**Instructions for the task:**
A verbatim copy of each record is required.

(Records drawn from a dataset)
===============

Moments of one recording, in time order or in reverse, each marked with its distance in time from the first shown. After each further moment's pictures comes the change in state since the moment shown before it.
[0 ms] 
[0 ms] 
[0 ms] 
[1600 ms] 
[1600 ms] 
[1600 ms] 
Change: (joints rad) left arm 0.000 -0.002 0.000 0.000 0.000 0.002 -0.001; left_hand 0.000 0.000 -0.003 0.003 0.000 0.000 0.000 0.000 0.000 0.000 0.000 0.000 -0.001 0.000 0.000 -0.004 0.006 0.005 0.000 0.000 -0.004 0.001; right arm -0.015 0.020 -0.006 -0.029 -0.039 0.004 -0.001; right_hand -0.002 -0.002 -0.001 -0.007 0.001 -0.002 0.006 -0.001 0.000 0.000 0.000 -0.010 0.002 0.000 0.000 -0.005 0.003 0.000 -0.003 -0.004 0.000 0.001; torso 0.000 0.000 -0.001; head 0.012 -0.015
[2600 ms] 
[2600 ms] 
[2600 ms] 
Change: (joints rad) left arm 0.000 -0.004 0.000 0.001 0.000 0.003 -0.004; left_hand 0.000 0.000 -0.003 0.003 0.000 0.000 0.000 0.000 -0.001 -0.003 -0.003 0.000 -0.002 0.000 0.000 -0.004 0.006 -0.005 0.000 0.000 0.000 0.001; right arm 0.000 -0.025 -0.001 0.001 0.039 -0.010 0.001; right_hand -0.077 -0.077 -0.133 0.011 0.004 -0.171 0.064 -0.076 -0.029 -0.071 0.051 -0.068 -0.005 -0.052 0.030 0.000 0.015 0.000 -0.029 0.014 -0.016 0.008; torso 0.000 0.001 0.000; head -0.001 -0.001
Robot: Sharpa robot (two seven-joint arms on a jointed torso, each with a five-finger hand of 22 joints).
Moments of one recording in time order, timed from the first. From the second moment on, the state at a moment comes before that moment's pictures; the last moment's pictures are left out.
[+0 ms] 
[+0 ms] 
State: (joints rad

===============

**Response box:**
Moments of one recording, in time order or in reverse, each marked with its distance in time from the first shown. After each further moment's pictures comes the change in state since the moment shown before it.
[0 ms] 
[0 ms] 
[0 ms] 
[1600 ms] 
[1600 ms] 
[1600 ms] 
Change: (joints rad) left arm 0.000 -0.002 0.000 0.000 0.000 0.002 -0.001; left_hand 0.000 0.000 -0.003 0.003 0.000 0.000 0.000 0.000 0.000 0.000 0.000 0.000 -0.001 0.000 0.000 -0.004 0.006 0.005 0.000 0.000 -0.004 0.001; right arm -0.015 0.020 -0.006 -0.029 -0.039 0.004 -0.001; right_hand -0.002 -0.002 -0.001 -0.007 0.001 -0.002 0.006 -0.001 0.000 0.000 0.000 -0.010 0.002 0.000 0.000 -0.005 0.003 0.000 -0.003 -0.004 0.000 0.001; torso 0.000 0.000 -0.001; head 0.012 -0.015
[2600 ms] 
[2600 ms] 
[2600 ms] 
Change: (joints rad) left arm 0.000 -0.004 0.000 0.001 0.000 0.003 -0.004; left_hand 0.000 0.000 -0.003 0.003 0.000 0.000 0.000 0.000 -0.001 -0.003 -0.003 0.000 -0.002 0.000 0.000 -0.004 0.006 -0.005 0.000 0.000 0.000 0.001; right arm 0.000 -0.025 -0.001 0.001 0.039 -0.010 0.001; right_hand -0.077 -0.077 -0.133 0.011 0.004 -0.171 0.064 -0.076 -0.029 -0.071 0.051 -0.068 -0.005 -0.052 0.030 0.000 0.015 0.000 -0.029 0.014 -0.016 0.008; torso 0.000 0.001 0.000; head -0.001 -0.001
Robot: Sharpa robot (two seven-joint arms on a jointed torso, each with a five-finger hand of 22 joints).
Moments of one recording in time order, timed from the first. From the second moment on, the state at a moment comes before that moment's pictures; the last moment's pictures are left out.
[+0 ms] 
[+0 ms] 
State: (joints rad

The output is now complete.